TASK DESCRIPTION: Keeping every character intact, repeat the whole listing.

Start of SOURCE DATA

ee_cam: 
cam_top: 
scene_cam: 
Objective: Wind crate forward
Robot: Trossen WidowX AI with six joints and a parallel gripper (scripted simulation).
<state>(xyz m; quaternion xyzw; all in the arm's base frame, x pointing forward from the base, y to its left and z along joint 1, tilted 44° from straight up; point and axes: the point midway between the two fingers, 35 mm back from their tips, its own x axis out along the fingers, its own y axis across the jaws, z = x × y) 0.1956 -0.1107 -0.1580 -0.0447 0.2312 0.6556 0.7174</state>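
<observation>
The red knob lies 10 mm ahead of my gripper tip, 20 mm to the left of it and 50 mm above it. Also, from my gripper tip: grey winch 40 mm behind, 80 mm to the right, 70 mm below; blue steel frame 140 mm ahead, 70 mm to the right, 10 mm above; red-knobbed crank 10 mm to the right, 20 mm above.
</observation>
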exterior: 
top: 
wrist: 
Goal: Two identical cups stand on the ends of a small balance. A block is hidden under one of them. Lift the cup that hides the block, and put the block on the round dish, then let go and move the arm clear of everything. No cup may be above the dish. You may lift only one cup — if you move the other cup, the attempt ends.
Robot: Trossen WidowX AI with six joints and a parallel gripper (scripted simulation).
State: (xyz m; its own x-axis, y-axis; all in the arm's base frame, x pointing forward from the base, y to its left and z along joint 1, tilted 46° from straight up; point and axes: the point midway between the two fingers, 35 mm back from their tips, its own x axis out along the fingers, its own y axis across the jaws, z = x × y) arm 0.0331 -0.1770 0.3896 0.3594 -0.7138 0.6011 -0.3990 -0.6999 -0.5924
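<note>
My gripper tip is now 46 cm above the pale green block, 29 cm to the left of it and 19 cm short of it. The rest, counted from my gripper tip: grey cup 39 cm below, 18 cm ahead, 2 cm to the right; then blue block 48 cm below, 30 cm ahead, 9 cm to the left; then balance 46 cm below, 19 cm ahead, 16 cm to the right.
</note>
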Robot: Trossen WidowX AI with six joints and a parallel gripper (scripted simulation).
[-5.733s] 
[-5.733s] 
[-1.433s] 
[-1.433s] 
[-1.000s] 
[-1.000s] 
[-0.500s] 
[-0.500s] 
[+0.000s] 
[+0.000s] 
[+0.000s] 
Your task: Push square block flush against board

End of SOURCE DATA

RESULT OF THE EXERCISE:
ee_cam: 
cam_top: 
scene_cam: 
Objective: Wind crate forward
Robot: Trossen WidowX AI with six joints and a parallel gripper (scripted simulation).
<state>(xyz m; quaternion xyzw; all in the arm's base frame, x pointing forward from the base, y to its left and z along joint 1, tilted 44° from straight up; point and axes: the point midway between the two fingers, 35 mm back from their tips, its own x axis out along the fingers, its own y axis across the jaws, z = x × y) 0.1956 -0.1107 -0.1580 -0.0447 0.2312 0.6556 0.7174</state>
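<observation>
The red knob lies 10 mm ahead of my gripper tip, 20 mm to the left of it and 50 mm above it. Also, from my gripper tip: grey winch 40 mm behind, 80 mm to the right, 70 mm below; blue steel frame 140 mm ahead, 70 mm to the right, 10 mm above; red-knobbed crank 10 mm to the right, 20 mm above.
</observation>
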exterior: 
top: 
wrist: 
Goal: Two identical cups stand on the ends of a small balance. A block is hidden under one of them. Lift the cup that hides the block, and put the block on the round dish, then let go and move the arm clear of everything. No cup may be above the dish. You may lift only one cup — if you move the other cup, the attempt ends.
Robot: Trossen WidowX AI with six joints and a parallel gripper (scripted simulation).
State: (xyz m; its own x-axis, y-axis; all in the arm's base frame, x pointing forward from the base, y to its left and z along joint 1, tilted 46° from straight up; point and axes: the point midway between the two fingers, 35 mm back from their tips, its own x axis out along the fingers, its own y axis across the jaws, z = x × y) arm 0.0331 -0.1770 0.3896 0.3594 -0.7138 0.6011 -0.3990 -0.6999 -0.5924
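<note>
My gripper tip is now 46 cm above the pale green block, 29 cm to the left of it and 19 cm short of it. The rest, counted from my gripper tip: grey cup 39 cm below, 18 cm ahead, 2 cm to the right; then blue block 48 cm below, 30 cm ahead, 9 cm to the left; then balance 46 cm below, 19 cm ahead, 16 cm to the right.
</note>
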Robot: Trossen WidowX AI with six joints and a parallel gripper (scripted simulation).
[-5.733s] 
[-5.733s] 
[-1.433s] 
[-1.433s] 
[-1.000s] 
[-1.000s] 
[-0.500s] 
[-0.500s] 
[+0.000s] 
[+0.000s] 
[+0.000s] 
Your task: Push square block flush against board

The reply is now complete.